Task:
Search the data for the word "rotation" and copy each line that has it.

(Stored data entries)
━━━━━━

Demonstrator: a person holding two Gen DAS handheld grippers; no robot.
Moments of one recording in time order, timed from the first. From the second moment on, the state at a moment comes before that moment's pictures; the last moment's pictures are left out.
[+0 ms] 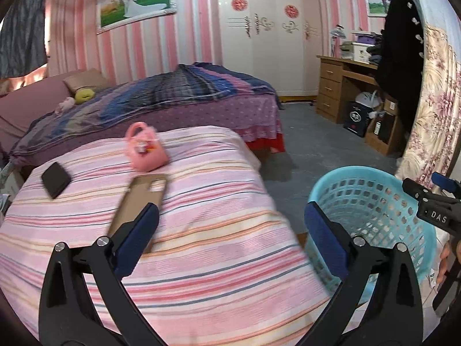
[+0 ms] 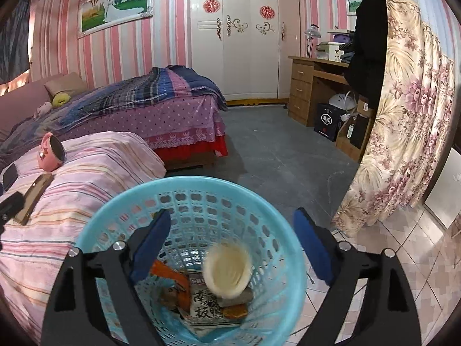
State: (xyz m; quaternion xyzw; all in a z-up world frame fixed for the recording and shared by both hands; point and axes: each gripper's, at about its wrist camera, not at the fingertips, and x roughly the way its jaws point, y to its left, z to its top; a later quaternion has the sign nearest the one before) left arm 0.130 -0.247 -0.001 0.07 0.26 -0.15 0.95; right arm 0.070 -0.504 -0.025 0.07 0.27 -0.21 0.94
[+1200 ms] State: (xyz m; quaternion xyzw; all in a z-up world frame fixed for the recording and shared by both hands) left arm 0.002 -0.043 0.020 0.01 0.21 -0.05 0.98; right arm -0.014 -0.255 0.022 0.01 0.20 -0.09 0.98
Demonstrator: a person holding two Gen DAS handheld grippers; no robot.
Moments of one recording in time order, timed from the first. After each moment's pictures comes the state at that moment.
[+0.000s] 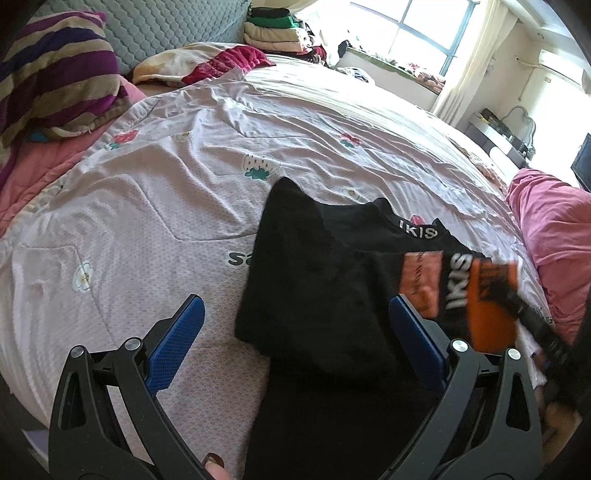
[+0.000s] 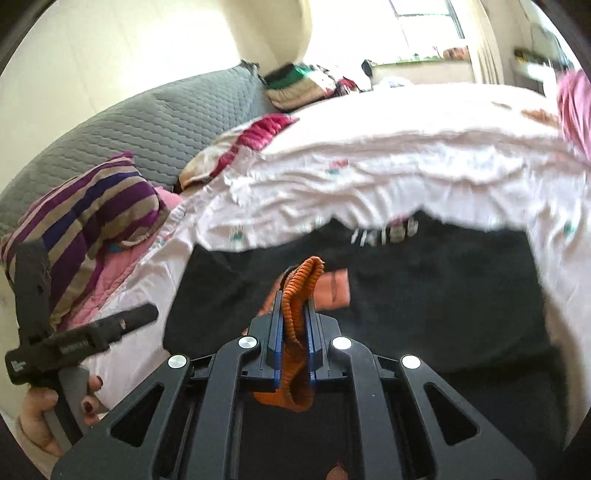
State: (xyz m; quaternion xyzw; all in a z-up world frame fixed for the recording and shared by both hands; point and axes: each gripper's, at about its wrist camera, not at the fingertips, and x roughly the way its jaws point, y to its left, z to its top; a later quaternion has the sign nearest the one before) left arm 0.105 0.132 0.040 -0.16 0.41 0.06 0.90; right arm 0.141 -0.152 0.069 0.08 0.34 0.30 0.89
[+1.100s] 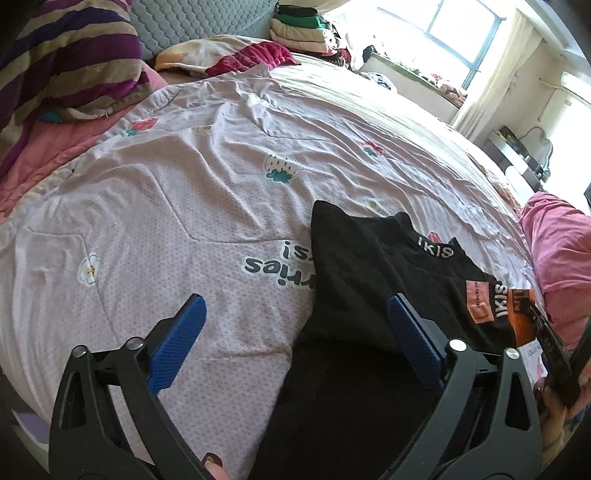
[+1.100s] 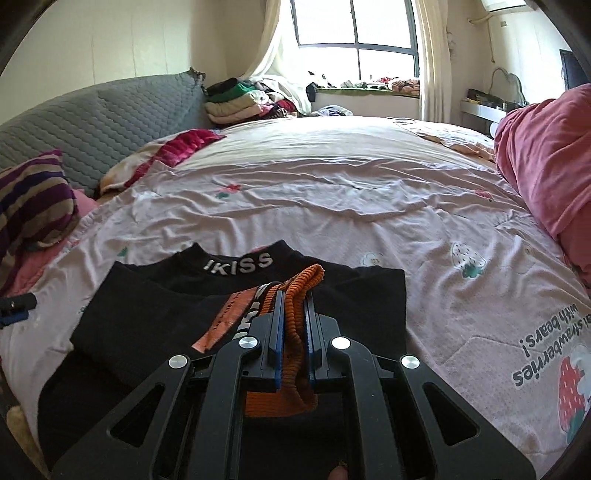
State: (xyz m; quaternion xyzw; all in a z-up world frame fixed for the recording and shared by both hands) left arm 0.117 0.148 0.035 -0.19 0.41 0.09 0.89; right arm 0.187 -0.235 0.032 0.01 0.32 0.16 0.93
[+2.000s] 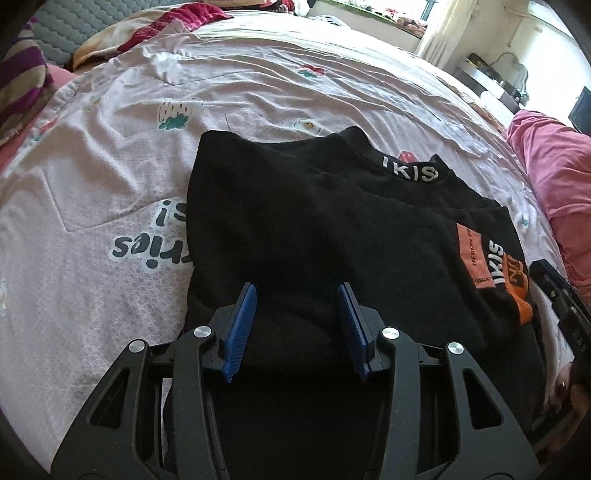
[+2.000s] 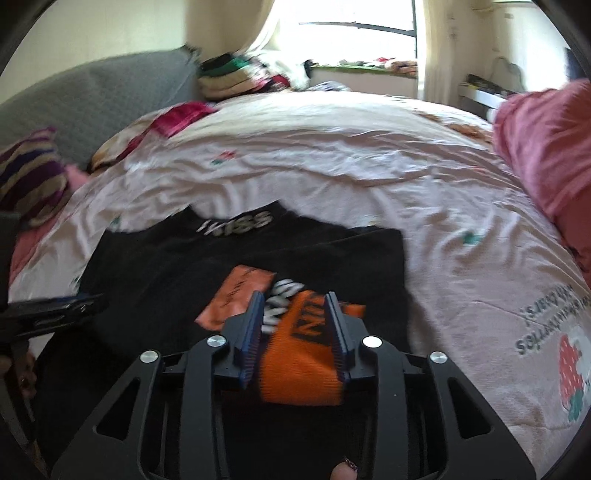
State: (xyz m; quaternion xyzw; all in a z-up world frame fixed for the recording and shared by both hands) left arm 0.178 0.075 -0.027 -0.12 0.49 0.00 0.86; right arm 0.174 -0.214 0.013 -0.02 0.37 0.18 0.91
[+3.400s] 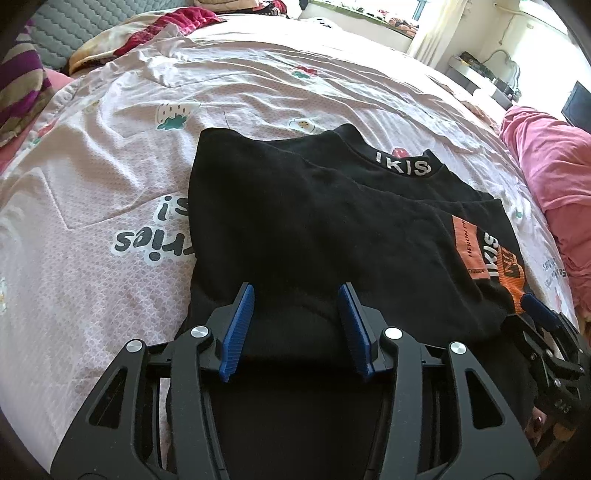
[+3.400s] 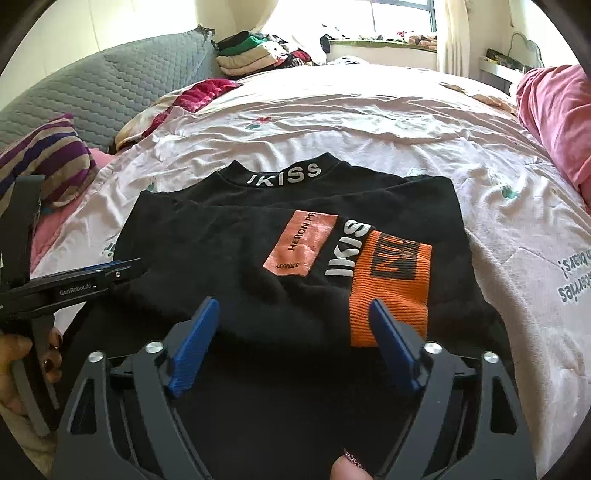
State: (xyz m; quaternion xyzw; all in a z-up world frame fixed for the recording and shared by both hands) left arm 0.169 0.074 -0.025 -0.11 0.48 0.00 0.87; right arm 0.141 -0.197 -0.001 0.01 0.41 0.19 0.89
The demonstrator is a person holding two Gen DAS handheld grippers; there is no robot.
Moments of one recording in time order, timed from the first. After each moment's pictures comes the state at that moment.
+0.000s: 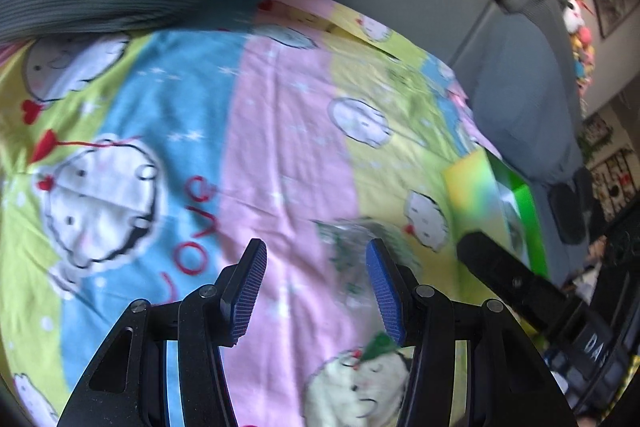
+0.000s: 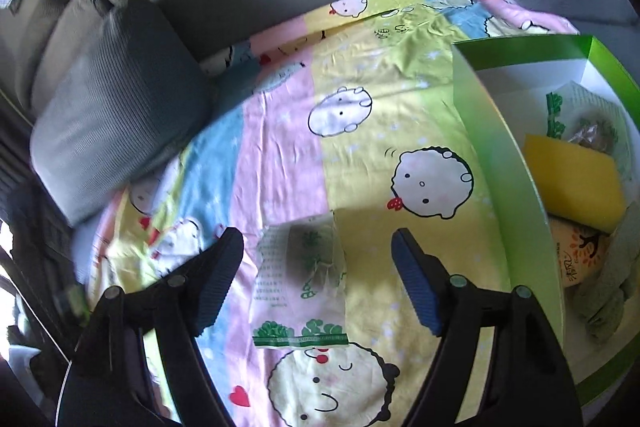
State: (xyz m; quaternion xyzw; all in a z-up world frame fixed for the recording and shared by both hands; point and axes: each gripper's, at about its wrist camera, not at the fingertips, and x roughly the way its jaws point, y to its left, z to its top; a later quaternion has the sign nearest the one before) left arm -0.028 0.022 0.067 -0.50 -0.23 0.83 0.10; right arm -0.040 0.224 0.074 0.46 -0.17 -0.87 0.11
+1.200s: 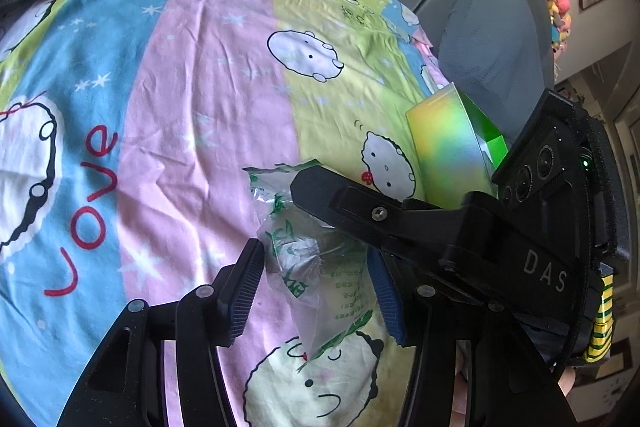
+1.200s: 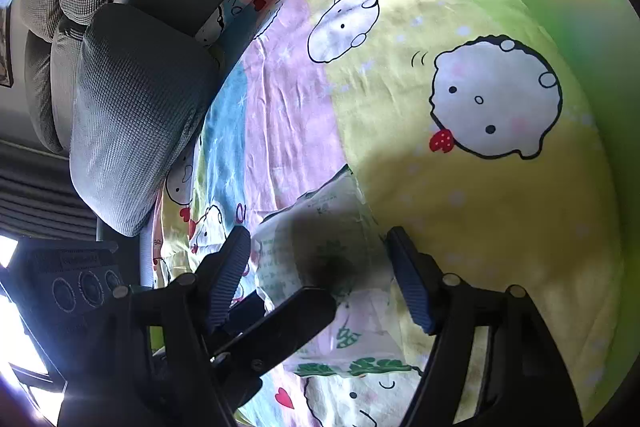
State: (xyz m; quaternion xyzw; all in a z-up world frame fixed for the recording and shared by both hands) left arm -0.035 0.061 0.036 -0.54 -0.23 0.79 0.18; right arm -0.079 0.226 0.001 0.55 -0.31 -0.75 0.18
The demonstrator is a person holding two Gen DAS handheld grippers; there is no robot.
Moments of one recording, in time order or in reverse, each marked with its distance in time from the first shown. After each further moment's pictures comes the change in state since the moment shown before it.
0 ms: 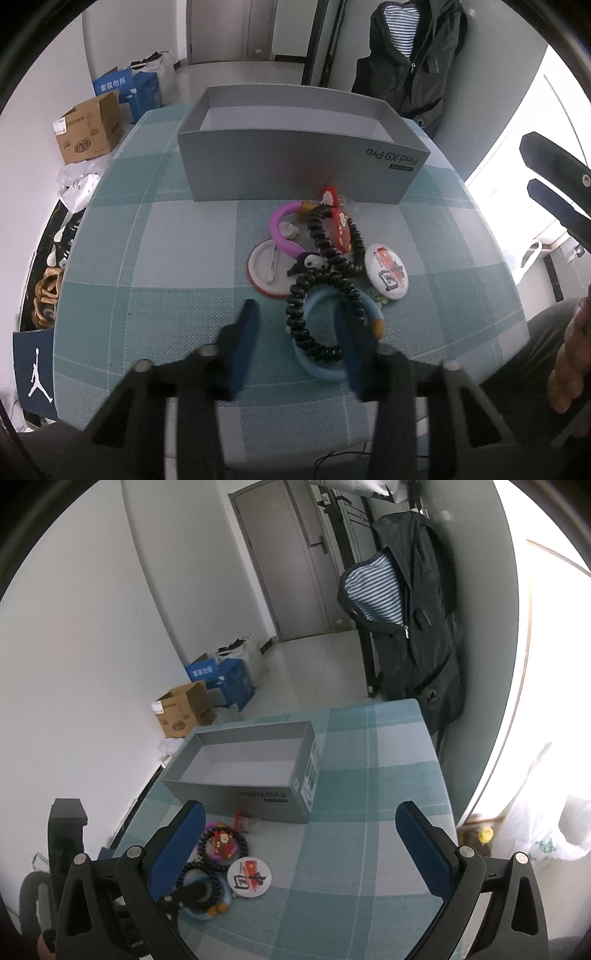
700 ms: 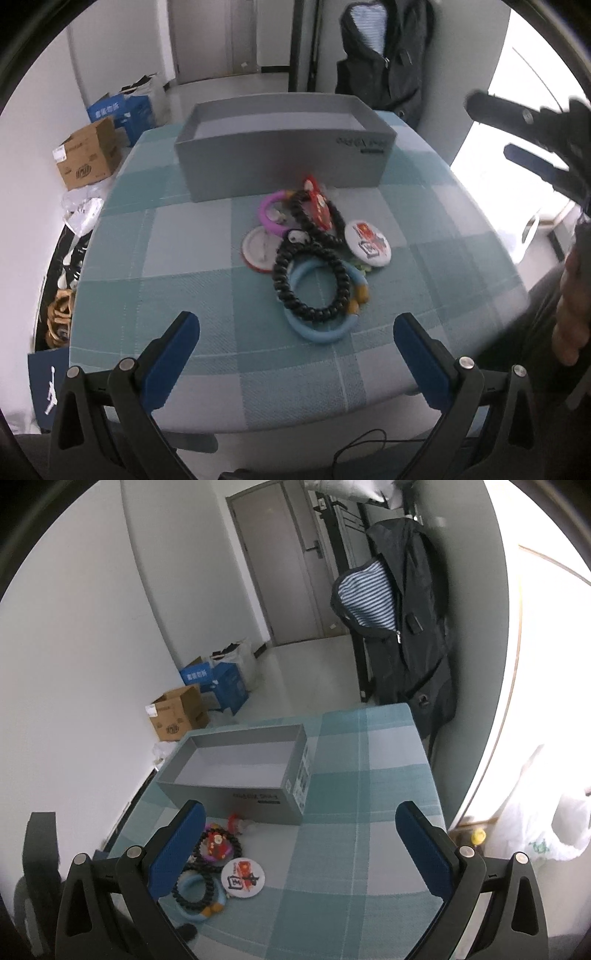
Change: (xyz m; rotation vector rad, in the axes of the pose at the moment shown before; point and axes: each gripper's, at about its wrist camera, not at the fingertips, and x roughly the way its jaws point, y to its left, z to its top) left arm -0.014 -0.022 -0.017 0.112 -0.034 0.037; right arm -0.003 0.002 0.000 -0.007 -0.017 -0.031
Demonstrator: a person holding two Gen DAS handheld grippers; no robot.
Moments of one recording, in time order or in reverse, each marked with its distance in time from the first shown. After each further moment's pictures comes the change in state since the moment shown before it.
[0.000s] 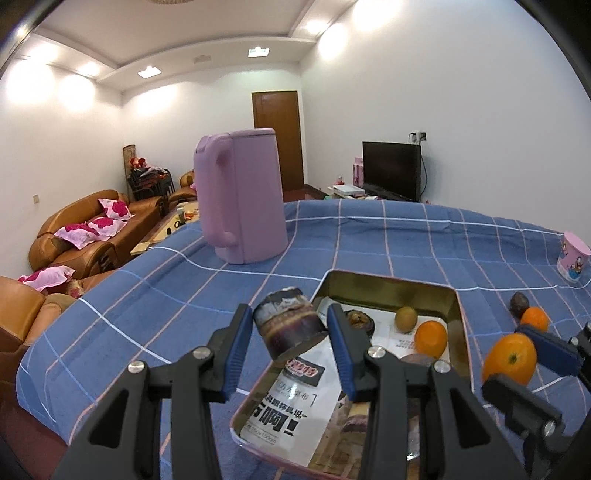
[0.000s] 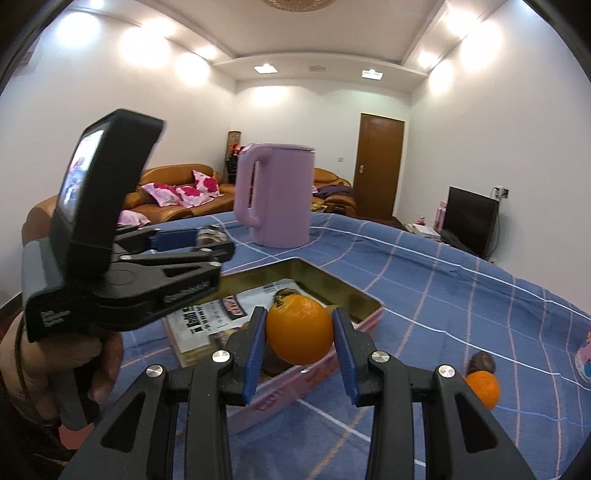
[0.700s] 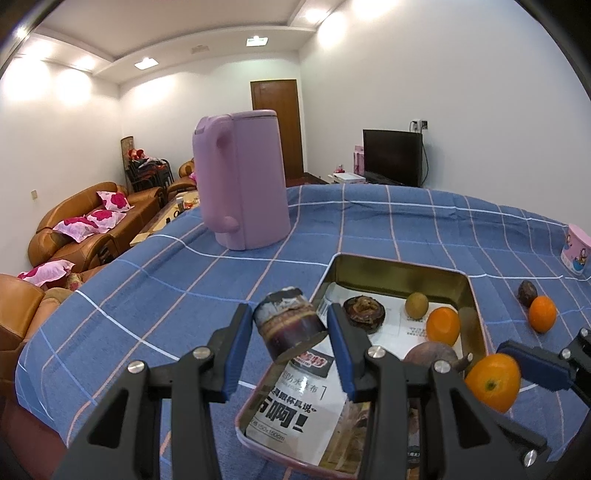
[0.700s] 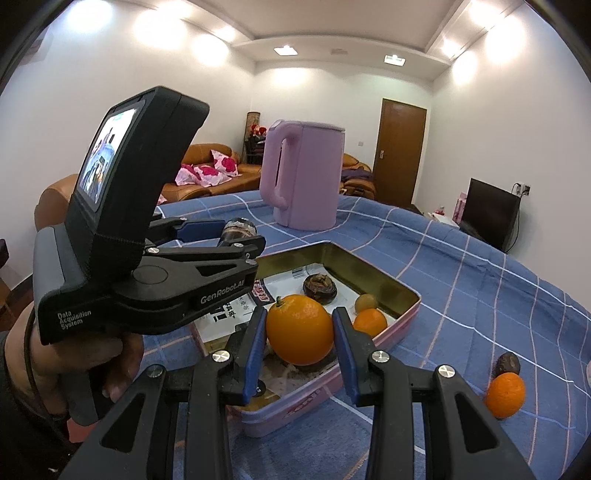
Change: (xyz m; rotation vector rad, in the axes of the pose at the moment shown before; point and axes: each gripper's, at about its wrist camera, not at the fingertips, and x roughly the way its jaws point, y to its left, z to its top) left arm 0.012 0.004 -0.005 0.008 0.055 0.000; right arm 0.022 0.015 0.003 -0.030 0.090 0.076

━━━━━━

Solution to this exercise:
Change: (xyz m; rotation vector rad, in the axes of the pose at the moment shown before; point and axes: each gripper's, at about its wrist camera, not at the fingertips, and x roughly the way its jaws point, y to its left, z to its top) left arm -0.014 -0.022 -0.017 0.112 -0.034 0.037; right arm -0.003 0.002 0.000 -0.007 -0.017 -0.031
Change: (xyz m; rotation vector rad, in the axes of the pose at the moment shown before; point and axes: each gripper's, at about its wrist camera, not at the fingertips, and x roughly the way its jaws point, y to its left, z to its top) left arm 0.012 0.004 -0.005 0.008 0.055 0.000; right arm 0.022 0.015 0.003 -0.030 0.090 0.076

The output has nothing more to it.